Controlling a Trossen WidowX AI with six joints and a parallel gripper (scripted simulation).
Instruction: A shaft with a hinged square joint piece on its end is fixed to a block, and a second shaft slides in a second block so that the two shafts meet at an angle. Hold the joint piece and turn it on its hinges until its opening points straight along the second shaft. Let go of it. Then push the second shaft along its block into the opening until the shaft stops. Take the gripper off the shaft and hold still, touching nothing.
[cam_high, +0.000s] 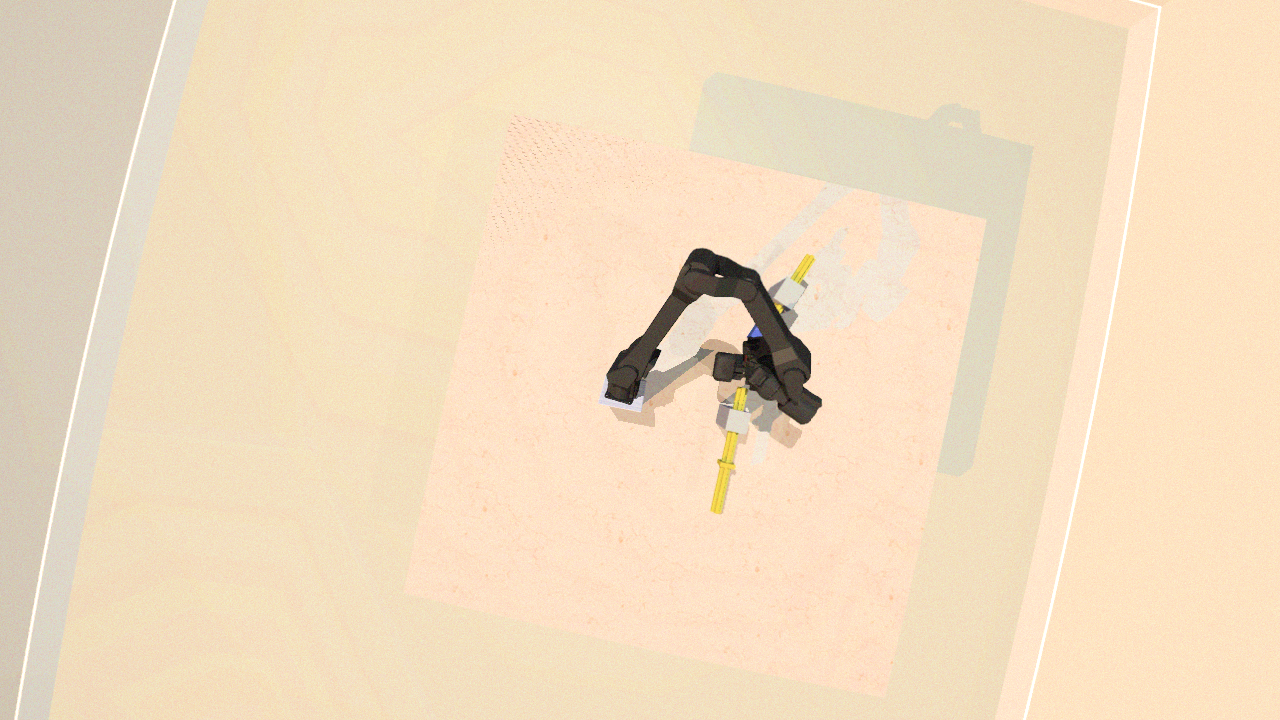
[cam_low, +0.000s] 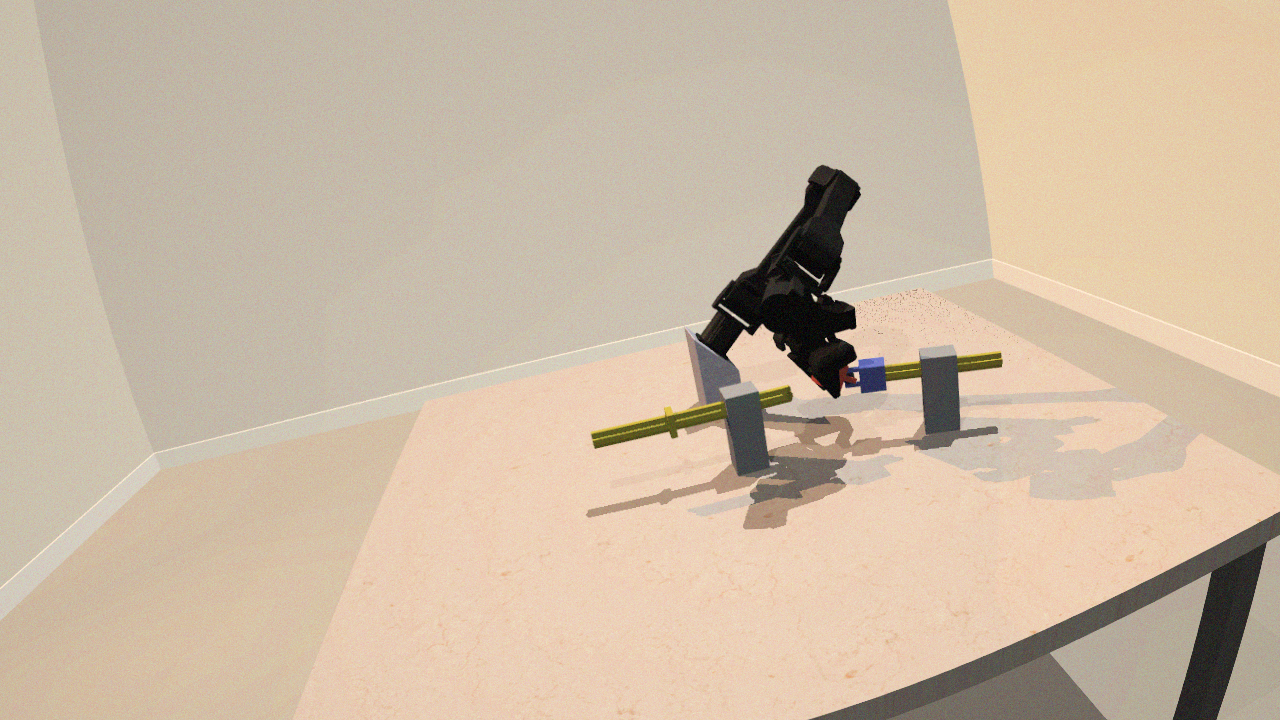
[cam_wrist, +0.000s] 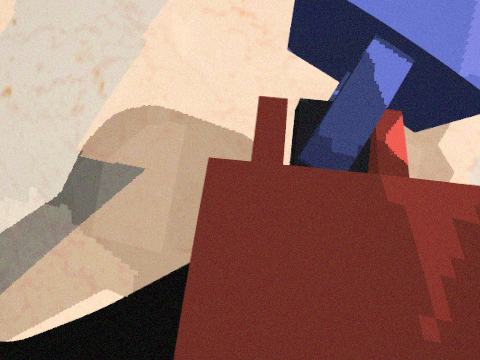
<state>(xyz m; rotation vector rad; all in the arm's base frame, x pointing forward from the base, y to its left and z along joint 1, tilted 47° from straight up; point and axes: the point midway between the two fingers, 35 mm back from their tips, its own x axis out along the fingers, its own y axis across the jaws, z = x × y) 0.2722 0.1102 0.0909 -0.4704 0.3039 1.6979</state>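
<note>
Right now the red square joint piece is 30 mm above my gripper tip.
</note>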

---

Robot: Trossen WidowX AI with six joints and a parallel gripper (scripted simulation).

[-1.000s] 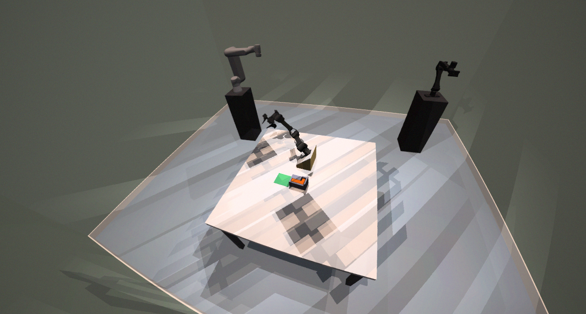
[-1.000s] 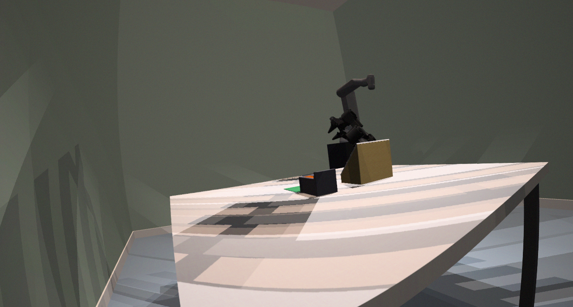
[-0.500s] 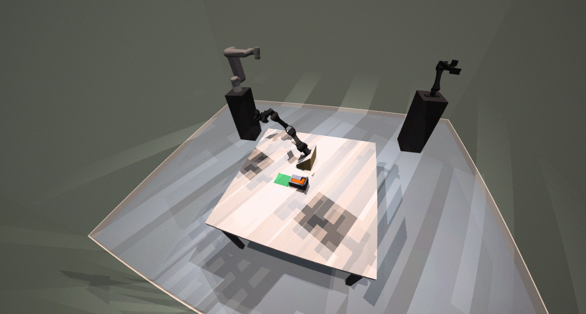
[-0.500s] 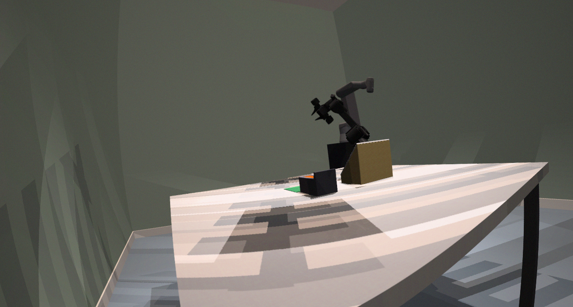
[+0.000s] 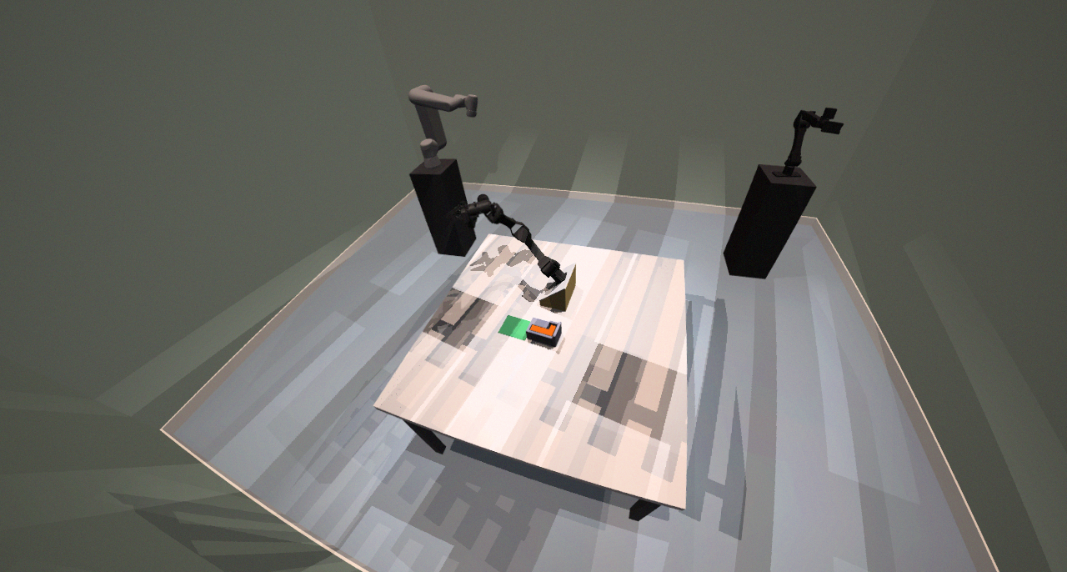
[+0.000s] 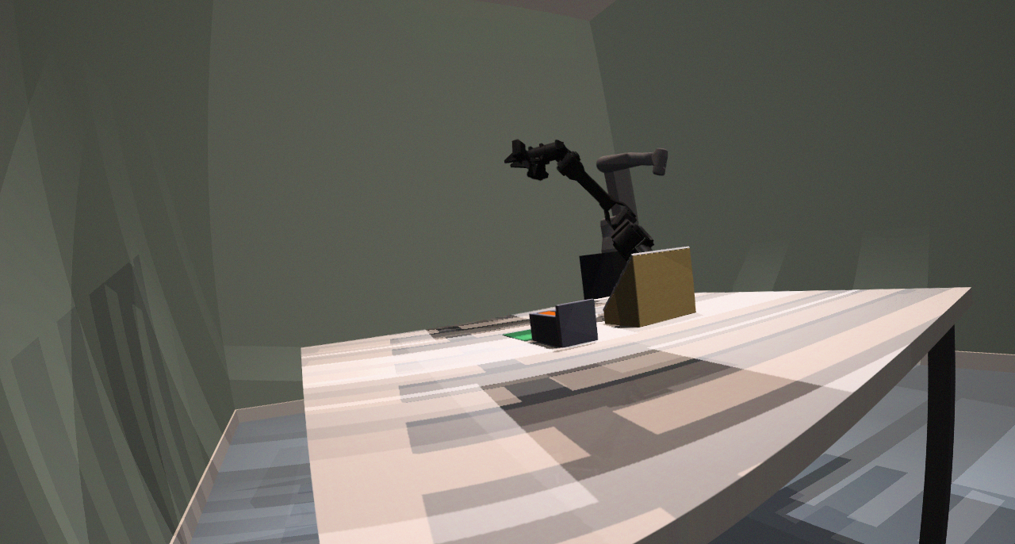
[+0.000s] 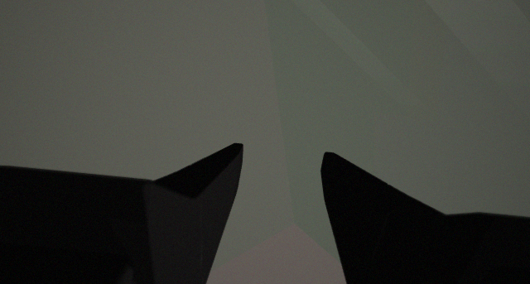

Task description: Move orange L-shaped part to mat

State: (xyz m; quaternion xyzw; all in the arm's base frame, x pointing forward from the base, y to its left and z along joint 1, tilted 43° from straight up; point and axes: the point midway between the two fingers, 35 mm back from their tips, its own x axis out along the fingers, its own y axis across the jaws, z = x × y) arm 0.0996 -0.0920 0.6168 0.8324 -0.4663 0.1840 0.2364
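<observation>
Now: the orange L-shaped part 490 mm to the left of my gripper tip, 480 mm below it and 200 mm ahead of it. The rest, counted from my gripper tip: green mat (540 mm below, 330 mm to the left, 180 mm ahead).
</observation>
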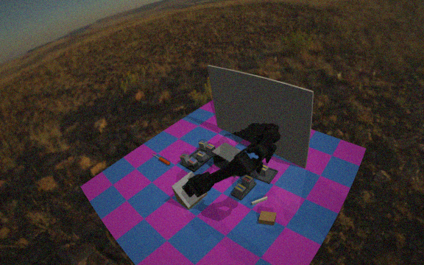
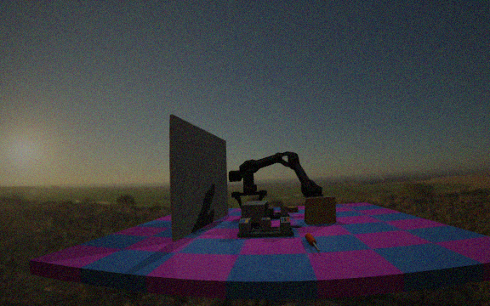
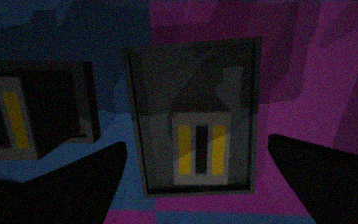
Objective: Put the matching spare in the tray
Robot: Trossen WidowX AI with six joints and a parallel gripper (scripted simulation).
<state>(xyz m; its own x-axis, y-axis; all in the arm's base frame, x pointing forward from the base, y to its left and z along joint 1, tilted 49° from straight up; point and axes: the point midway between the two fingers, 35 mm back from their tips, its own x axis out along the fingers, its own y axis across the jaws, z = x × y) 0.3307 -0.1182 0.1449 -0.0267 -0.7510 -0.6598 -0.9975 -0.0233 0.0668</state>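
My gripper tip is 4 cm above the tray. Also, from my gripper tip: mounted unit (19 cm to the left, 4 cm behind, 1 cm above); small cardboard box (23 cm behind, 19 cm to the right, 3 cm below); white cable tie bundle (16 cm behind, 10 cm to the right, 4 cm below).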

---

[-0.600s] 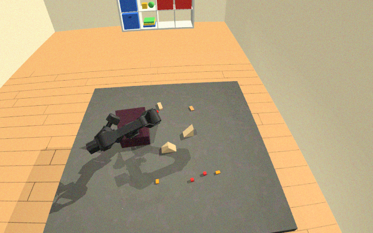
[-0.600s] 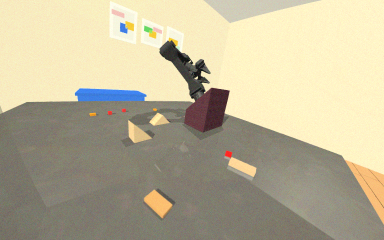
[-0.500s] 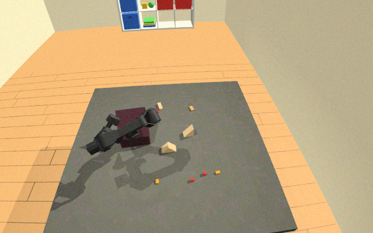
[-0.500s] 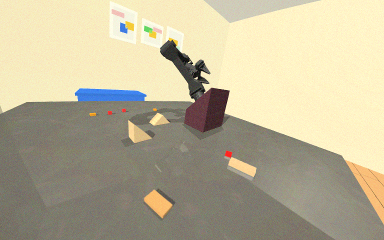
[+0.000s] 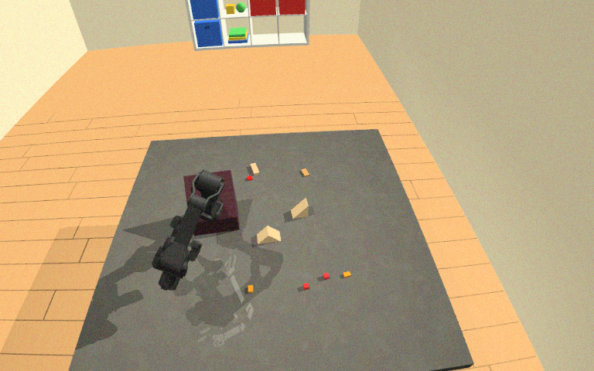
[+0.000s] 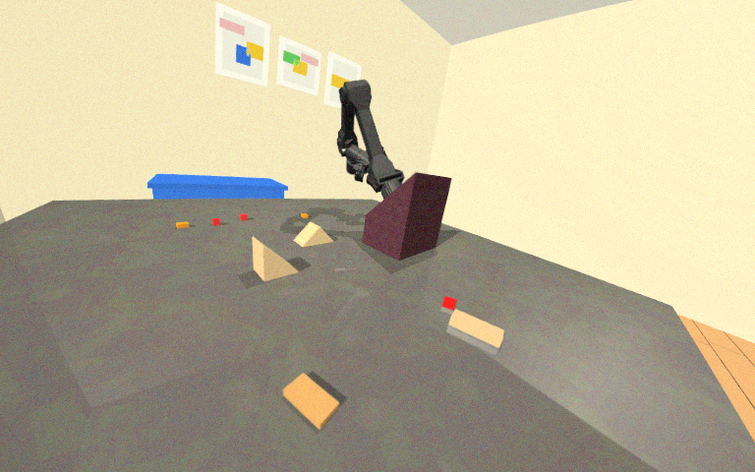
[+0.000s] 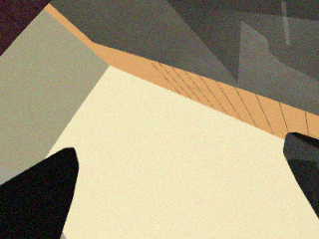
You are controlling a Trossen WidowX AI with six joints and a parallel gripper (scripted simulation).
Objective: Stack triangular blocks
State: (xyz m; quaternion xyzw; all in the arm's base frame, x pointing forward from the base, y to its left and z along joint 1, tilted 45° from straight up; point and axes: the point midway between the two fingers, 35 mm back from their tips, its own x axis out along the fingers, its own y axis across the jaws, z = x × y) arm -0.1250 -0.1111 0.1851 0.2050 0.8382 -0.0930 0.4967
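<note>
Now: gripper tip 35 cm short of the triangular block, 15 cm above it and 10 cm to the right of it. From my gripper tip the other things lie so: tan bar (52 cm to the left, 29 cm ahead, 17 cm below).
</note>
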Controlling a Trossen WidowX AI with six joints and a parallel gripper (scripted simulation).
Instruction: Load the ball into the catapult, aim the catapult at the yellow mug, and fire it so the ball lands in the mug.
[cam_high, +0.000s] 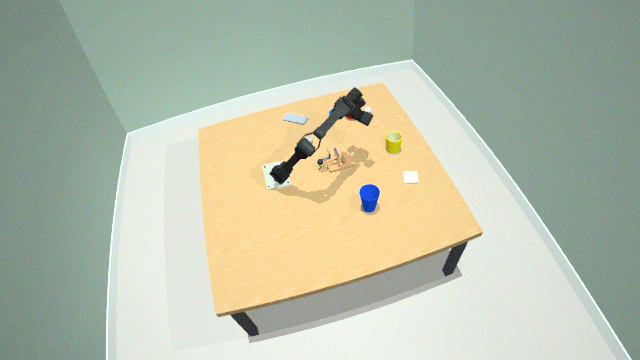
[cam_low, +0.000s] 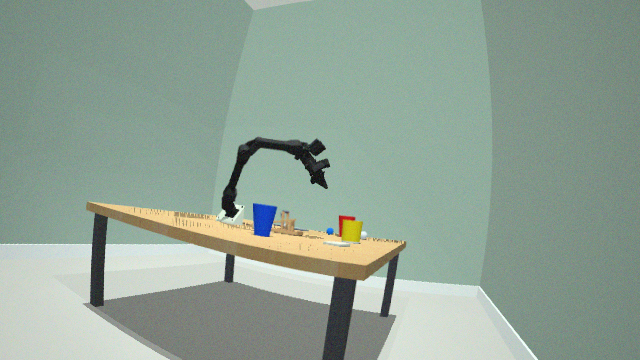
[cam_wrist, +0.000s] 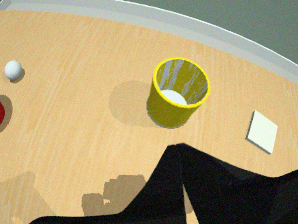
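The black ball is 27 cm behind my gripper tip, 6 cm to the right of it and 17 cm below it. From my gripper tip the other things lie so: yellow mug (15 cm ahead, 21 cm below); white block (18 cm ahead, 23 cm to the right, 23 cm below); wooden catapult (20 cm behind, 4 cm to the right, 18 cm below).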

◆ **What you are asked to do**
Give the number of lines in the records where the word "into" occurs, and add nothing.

◆ **Solution to the problem**
2